-- Exercise --
Among the lines below, return each one that contains the word "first".

Items from a data source:

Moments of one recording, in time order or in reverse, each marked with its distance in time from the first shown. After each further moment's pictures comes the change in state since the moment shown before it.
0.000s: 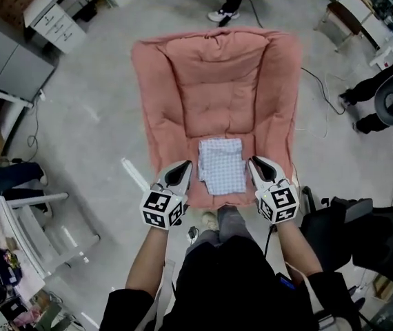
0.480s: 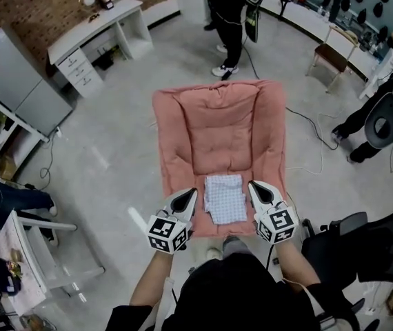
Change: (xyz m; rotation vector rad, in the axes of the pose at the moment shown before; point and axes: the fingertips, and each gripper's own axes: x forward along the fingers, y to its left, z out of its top) left arm -0.090 -0.059 0.077 0.081 -0.163 -0.028; right arm -0.074 0.055 0.094 -0.072 -0.201 -0.001
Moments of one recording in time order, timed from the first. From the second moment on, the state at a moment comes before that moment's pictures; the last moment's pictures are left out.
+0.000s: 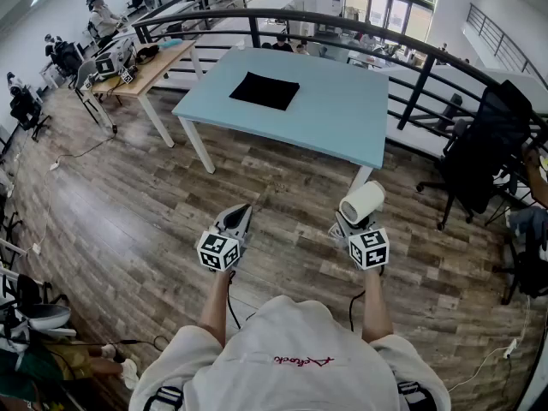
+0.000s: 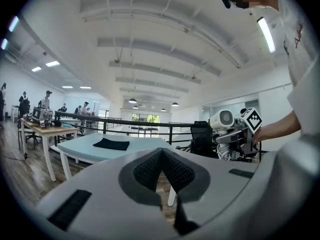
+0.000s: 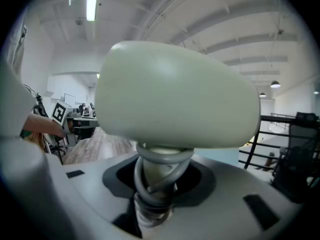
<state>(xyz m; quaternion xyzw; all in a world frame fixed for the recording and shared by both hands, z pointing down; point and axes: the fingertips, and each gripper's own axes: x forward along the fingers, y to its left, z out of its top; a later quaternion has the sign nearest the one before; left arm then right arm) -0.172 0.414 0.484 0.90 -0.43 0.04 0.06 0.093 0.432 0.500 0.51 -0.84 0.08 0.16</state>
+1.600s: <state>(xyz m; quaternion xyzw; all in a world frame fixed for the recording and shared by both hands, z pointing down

-- Task answer --
Moments of one recording, in time order or in reverse, each marked with its distance in time from the first shown. After each further moment's pictures comes the change in state since the moment shown before it.
Moments of one recording in time order, timed from the first. From the second moment on, the state at a moment comes before that moment's pictures; the last moment's pictures are left out.

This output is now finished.